(EXERCISE)
Every line of the material must be set down again without alteration.

(RAW DATA)
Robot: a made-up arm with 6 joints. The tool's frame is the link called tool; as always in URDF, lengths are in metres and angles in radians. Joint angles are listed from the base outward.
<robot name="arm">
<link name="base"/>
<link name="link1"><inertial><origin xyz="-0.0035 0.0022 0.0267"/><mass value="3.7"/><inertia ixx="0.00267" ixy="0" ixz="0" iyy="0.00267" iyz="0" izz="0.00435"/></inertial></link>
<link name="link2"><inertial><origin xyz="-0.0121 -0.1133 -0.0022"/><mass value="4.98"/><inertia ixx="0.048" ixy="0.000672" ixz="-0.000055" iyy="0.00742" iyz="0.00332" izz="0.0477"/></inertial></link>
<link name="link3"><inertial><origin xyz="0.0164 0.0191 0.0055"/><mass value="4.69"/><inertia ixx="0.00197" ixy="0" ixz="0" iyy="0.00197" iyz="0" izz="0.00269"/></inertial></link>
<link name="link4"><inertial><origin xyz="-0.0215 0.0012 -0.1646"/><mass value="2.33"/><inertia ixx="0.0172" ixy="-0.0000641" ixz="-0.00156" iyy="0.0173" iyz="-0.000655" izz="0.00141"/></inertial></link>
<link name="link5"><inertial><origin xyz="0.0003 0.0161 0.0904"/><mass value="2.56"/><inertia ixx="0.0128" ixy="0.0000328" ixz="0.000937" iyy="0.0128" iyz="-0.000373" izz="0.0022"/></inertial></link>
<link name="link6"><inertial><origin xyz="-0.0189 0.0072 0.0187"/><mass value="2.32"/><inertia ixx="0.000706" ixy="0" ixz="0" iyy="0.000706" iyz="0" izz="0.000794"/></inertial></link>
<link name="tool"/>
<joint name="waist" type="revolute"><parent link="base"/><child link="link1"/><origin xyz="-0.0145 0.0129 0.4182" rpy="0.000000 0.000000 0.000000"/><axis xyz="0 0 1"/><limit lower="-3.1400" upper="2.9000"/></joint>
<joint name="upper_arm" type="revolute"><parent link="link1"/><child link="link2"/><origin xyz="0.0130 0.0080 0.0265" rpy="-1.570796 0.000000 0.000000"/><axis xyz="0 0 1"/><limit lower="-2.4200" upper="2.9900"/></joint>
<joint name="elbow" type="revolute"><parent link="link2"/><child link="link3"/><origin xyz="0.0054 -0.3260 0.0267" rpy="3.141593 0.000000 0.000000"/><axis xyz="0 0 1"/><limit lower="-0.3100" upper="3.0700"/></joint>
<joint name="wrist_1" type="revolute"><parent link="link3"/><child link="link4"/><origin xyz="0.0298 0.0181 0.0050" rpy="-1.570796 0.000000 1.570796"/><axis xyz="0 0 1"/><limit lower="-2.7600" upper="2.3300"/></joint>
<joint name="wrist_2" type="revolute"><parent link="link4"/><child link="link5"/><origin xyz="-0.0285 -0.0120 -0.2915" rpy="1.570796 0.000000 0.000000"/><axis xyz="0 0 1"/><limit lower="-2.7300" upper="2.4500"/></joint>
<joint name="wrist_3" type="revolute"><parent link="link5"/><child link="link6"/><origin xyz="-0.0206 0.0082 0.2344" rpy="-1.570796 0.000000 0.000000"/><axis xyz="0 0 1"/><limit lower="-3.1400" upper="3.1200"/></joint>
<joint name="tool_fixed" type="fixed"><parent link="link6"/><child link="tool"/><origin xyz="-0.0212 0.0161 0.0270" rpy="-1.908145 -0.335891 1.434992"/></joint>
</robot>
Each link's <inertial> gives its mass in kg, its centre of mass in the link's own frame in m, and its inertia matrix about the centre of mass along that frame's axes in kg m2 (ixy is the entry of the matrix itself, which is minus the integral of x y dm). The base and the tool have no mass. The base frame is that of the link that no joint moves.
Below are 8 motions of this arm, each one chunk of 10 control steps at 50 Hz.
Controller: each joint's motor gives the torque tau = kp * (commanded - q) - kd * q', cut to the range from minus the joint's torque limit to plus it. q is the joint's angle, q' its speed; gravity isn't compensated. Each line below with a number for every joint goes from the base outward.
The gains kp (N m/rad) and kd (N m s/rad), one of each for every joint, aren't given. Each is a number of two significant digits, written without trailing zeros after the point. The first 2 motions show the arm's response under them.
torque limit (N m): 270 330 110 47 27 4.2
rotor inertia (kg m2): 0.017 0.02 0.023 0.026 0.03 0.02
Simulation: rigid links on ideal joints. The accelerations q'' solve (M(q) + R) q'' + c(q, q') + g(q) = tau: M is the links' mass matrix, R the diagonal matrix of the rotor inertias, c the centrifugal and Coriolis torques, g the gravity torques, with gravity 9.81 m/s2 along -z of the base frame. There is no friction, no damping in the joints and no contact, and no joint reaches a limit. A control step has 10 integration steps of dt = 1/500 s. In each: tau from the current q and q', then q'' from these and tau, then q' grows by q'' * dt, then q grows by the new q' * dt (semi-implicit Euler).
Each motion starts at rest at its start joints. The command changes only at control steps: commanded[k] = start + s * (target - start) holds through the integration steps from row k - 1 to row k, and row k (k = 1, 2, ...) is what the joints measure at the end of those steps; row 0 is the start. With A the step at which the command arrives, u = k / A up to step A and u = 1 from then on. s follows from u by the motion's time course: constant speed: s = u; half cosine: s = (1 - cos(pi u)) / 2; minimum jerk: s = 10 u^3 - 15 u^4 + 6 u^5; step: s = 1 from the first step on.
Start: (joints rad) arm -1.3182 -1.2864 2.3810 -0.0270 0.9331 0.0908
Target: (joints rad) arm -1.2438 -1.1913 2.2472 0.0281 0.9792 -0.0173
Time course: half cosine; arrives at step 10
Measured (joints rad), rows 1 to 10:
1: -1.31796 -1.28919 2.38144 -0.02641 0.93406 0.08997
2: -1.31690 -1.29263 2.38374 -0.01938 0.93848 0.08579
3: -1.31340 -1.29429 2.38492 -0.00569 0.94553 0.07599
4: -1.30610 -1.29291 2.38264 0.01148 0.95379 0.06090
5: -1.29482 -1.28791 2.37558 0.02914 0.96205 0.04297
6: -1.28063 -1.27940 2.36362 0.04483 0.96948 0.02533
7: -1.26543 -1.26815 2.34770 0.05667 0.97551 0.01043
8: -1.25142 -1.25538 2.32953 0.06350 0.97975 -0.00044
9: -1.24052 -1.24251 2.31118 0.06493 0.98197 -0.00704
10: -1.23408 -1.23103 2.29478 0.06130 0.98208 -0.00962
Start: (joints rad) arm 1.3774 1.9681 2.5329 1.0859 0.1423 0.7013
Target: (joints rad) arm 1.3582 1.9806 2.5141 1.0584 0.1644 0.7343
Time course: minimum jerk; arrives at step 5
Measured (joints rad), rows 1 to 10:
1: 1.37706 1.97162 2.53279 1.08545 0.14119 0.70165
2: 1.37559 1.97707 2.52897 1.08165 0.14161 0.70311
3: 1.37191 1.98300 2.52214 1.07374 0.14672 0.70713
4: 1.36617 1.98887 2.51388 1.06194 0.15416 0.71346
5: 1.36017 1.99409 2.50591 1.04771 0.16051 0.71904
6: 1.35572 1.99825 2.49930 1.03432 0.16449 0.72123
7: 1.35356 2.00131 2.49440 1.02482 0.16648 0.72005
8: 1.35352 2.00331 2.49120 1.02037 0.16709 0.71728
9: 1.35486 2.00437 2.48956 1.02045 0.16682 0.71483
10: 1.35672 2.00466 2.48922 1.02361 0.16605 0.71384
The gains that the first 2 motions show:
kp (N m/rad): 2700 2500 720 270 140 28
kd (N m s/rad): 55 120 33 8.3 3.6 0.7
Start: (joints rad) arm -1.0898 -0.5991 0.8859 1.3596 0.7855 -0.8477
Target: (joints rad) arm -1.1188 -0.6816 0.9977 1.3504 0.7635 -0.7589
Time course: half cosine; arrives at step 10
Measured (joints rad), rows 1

(RESPONSE AREA)
Robot: a made-up arm with 6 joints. The tool's frame is the link called tool; as always in URDF, lengths are in metres and angles in radians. Joint angles are listed from the base outward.
<robot name="arm">
<link name="base"/>
<link name="link1"><inertial><origin xyz="-0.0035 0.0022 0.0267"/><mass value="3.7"/><inertia ixx="0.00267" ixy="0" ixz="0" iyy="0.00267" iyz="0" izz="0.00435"/></inertial></link>
<link name="link2"><inertial><origin xyz="-0.0121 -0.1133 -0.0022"/><mass value="4.98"/><inertia ixx="0.048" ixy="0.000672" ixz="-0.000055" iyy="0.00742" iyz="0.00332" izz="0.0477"/></inertial></link>
<link name="link3"><inertial><origin xyz="0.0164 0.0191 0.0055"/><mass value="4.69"/><inertia ixx="0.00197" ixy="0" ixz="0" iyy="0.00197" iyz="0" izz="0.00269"/></inertial></link>
<link name="link4"><inertial><origin xyz="-0.0215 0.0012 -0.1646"/><mass value="2.33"/><inertia ixx="0.0172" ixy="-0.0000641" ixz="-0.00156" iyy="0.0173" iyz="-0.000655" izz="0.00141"/></inertial></link>
<link name="link5"><inertial><origin xyz="0.0003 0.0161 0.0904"/><mass value="2.56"/><inertia ixx="0.0128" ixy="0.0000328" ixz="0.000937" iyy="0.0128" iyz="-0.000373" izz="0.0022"/></inertial></link>
<link name="link6"><inertial><origin xyz="-0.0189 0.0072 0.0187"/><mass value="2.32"/><inertia ixx="0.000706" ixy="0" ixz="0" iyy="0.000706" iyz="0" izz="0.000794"/></inertial></link>
<link name="tool"/>
<joint name="waist" type="revolute"><parent link="base"/><child link="link1"/><origin xyz="-0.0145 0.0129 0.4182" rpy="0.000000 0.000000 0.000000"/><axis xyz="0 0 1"/><limit lower="-3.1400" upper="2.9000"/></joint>
<joint name="upper_arm" type="revolute"><parent link="link1"/><child link="link2"/><origin xyz="0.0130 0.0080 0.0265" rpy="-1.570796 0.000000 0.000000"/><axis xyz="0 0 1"/><limit lower="-2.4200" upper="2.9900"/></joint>
<joint name="elbow" type="revolute"><parent link="link2"/><child link="link3"/><origin xyz="0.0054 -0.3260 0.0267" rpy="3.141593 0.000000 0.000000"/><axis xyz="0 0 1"/><limit lower="-0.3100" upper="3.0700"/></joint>
<joint name="wrist_1" type="revolute"><parent link="link3"/><child link="link4"/><origin xyz="0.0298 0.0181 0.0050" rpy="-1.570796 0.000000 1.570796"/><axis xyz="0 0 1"/><limit lower="-2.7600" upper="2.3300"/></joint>
<joint name="wrist_2" type="revolute"><parent link="link4"/><child link="link5"/><origin xyz="-0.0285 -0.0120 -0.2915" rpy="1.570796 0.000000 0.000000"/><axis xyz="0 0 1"/><limit lower="-2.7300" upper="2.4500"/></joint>
<joint name="wrist_3" type="revolute"><parent link="link5"/><child link="link6"/><origin xyz="-0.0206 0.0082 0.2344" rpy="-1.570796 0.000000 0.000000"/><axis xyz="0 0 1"/><limit lower="-3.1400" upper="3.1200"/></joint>
<joint name="tool_fixed" type="fixed"><parent link="link6"/><child link="tool"/><origin xyz="-0.0212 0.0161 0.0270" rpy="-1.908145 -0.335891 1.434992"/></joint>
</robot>
Each link's <inertial> gives its mass in kg, its centre of mass in the link's own frame in m, and its inertia matrix about the centre of mass along that frame's axes in kg m2 (ixy is the entry of the matrix itself, which is minus the integral of x y dm). The base and the tool have no mass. The base frame is that of the link that no joint moves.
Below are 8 motions of this arm, each one chunk of 10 control steps at 50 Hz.
Controller: each joint's motor gives the torque tau = kp * (commanded - q) - kd * q', cut to the range from minus the joint's torque limit to plus it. q is the joint's angle, q' its speed; gravity isn't compensated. Each line below with a number for every joint goes from the base outward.
The gains kp (N m/rad) and kd (N m s/rad), one of each for every joint, aren't given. Each is a number of two significant digits, written without trailing zeros after the point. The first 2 motions show the arm's response under them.
torque limit (N m): 270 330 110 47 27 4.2
rotor inertia (kg m2): 0.017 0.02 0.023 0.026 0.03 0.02
Simulation: rigid links on ideal joints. The accelerations q'' solve (M(q) + R) q'' + c(q, q') + g(q) = tau: M is the links' mass matrix, R the diagonal matrix of the rotor inertias, c the centrifugal and Coriolis torques, g the gravity torques, with gravity 9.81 m/s2 along -z of the base frame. There is no friction, no damping in the joints and no contact, and no joint reaches a limit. A control step has 10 integration steps of dt = 1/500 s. In each: tau from the current q and q', then q'' from these and tau, then q' grows by q'' * dt, then q grows by the new q' * dt (semi-implicit Euler).
Each motion starts at rest at its start joints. The command changes only at control steps: commanded[k] = start + s * (target - start) holds through the integration steps from row k - 1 to row k, and row k (k = 1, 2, ...) is what the joints measure at the end of those steps; row 0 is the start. With A the step at which the command arrives, u = k / A up to step A and u = 1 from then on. s follows from u by the motion's time course: constant speed: s = u; half cosine: s = (1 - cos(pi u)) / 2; minimum jerk: s = 10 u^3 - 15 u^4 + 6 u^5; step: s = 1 from the first step on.
Start: (joints rad) arm -1.3182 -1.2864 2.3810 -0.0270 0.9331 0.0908
Target: (joints rad) arm -1.2438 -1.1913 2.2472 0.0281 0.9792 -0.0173
Time course: half cosine; arrives at step 10
Measured (joints rad), rows 1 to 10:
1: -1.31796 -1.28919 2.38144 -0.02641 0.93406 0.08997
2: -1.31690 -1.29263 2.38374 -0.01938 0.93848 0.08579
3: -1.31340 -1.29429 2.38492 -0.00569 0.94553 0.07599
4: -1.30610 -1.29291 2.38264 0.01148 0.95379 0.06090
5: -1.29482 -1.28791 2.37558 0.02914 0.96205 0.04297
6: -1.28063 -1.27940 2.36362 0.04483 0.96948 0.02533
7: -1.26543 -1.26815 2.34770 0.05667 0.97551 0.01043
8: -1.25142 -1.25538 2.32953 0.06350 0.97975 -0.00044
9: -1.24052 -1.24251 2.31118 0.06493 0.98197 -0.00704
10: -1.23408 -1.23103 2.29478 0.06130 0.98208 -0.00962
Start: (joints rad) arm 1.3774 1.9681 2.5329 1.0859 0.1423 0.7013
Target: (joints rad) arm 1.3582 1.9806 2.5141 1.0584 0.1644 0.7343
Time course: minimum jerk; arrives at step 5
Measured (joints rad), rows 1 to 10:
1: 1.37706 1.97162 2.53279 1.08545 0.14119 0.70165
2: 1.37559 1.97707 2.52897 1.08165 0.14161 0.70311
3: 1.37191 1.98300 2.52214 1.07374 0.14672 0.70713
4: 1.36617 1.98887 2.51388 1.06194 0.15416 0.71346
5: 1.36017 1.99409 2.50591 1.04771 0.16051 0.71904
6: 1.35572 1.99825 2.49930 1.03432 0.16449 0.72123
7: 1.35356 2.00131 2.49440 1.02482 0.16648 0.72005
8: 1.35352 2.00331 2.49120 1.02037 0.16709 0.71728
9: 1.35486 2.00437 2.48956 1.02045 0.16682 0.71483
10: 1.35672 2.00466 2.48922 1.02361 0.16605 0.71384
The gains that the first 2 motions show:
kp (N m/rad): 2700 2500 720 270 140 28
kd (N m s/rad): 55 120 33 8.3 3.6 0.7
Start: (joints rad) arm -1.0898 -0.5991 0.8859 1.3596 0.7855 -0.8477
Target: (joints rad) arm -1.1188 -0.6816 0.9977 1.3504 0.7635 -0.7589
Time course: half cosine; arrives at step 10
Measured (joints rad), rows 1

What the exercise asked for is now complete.